• [Problem details]: The reply should return the data in full, exactly as written.

═════ Input data ═════

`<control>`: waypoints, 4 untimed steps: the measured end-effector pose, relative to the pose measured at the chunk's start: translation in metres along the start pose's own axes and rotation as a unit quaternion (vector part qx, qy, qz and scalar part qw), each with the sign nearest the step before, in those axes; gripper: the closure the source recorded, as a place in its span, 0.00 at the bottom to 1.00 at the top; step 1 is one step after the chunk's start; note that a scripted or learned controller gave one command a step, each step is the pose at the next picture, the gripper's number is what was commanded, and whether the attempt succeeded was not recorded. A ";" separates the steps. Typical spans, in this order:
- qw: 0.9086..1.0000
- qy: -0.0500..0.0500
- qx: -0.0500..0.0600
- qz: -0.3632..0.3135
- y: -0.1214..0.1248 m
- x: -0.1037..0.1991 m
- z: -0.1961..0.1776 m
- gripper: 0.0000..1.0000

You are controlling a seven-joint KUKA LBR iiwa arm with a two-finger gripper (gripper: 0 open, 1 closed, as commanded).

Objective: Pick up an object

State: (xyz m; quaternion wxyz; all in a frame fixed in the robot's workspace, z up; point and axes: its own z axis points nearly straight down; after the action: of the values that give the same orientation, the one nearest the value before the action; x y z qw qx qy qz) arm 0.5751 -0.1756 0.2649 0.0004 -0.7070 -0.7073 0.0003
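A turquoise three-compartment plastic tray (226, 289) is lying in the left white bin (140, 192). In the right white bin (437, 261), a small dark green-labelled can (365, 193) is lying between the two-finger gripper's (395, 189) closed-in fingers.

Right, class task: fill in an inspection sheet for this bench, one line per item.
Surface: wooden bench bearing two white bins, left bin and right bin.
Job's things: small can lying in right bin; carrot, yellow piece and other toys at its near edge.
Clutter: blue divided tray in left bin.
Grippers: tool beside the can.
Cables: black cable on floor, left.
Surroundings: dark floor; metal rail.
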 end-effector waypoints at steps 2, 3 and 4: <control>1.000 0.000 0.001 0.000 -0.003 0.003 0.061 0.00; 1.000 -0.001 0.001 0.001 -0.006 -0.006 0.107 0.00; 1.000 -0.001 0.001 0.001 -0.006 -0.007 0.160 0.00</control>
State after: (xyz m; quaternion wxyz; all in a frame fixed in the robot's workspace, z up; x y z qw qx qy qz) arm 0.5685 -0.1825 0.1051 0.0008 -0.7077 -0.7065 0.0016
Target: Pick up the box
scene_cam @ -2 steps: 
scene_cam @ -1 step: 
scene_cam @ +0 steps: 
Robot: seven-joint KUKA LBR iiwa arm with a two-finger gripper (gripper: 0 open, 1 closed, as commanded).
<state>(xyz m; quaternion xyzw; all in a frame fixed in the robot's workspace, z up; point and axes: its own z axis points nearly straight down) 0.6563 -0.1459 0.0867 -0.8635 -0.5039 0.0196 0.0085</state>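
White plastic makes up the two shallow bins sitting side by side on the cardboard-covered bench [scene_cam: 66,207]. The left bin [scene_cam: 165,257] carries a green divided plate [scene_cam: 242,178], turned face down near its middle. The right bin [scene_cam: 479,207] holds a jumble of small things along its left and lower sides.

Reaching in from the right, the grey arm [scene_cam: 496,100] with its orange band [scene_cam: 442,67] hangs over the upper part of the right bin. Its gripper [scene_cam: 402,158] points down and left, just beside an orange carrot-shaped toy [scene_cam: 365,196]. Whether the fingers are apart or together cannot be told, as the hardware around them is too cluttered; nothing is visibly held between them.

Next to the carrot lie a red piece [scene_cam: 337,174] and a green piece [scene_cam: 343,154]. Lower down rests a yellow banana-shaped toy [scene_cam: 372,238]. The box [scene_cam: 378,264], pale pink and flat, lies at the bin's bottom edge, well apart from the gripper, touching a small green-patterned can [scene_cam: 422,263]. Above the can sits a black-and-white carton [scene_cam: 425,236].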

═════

• [Response for this exercise]:
`<control>`: waypoints, 4 untimed steps: the measured end-effector pose, relative to the pose measured at the chunk's start: translation in metres along the start pose's own axes and rotation as a unit quaternion (vector part qx, qy, qz and scalar part qw), each with the sign nearest the step before, in those axes; gripper: the closure the source recorded, as a place in its span, 0.00 at the bottom to 1.00 at the top; step 1 is one step after the chunk's start; note that a scripted or learned controller gave one command a step, each step is the pose at the next picture, the gripper's number is what was commanded, and whether the attempt succeeded was not recorded. A ";" separates the steps. Typical spans, in this order:
- qw: 0.9086..1.0000
- qy: -0.0500..0.0500
- qx: -0.0500..0.0600
- qz: -0.3632..0.3135
- y: -0.1214..0.1248 m
- x: -0.1037..0.1991 m
- z: -0.1961..0.1776 m
- gripper: 0.0000..1.0000

You are controlling a seven-joint KUKA LBR iiwa arm with a two-finger gripper (gripper: 0 open, 1 closed, as commanded).

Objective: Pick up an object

State: (xyz m; quaternion wxyz; all in a frame fixed in the robot's workspace, z up; point and axes: its own z axis points nearly straight down; after the action: of the values that give the same orientation, the one nearest the value before the action; x y z qw qx qy qz) arm 0.5751 -0.1756 0.2649 0.0004 -0.7070 -0.7073 0.0003
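A turquoise three-compartment plastic tray (226, 289) is lying in the left white bin (140, 192). In the right white bin (437, 261), a small dark green-labelled can (365, 193) is lying between the two-finger gripper's (395, 189) closed-in fingers.

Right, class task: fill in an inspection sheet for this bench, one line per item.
Surface: wooden bench bearing two white bins, left bin and right bin.
Job's things: small can lying in right bin; carrot, yellow piece and other toys at its near edge.
Clutter: blue divided tray in left bin.
Grippers: tool beside the can.
Cables: black cable on floor, left.
Surroundings: dark floor; metal rail.
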 end-effector waypoints at steps 2, 3 and 4: <control>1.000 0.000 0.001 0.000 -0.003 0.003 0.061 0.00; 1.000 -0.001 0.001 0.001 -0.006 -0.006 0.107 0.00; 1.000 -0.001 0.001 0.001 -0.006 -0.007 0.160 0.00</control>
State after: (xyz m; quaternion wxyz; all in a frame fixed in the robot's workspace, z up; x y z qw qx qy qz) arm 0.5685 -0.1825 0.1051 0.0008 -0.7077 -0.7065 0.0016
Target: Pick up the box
scene_cam @ -2 steps: 
scene_cam @ -1 step: 
scene_cam @ +0 steps: 
Robot: seven-joint KUKA LBR iiwa arm with a two-finger gripper (gripper: 0 open, 1 closed, as commanded).
<state>(xyz m; quaternion xyzw; all in a frame fixed in the robot's workspace, z up; point and axes: its own z axis points nearly straight down) 0.6563 -0.1459 0.0867 -0.8635 -0.5039 0.0196 0.0085</state>
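White plastic makes up the two shallow bins sitting side by side on the cardboard-covered bench [scene_cam: 66,207]. The left bin [scene_cam: 165,257] carries a green divided plate [scene_cam: 242,178], turned face down near its middle. The right bin [scene_cam: 479,207] holds a jumble of small things along its left and lower sides.

Reaching in from the right, the grey arm [scene_cam: 496,100] with its orange band [scene_cam: 442,67] hangs over the upper part of the right bin. Its gripper [scene_cam: 402,158] points down and left, just beside an orange carrot-shaped toy [scene_cam: 365,196]. Whether the fingers are apart or together cannot be told, as the hardware around them is too cluttered; nothing is visibly held between them.

Next to the carrot lie a red piece [scene_cam: 337,174] and a green piece [scene_cam: 343,154]. Lower down rests a yellow banana-shaped toy [scene_cam: 372,238]. The box [scene_cam: 378,264], pale pink and flat, lies at the bin's bottom edge, well apart from the gripper, touching a small green-patterned can [scene_cam: 422,263]. Above the can sits a black-and-white carton [scene_cam: 425,236].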

This response contains the complete answer.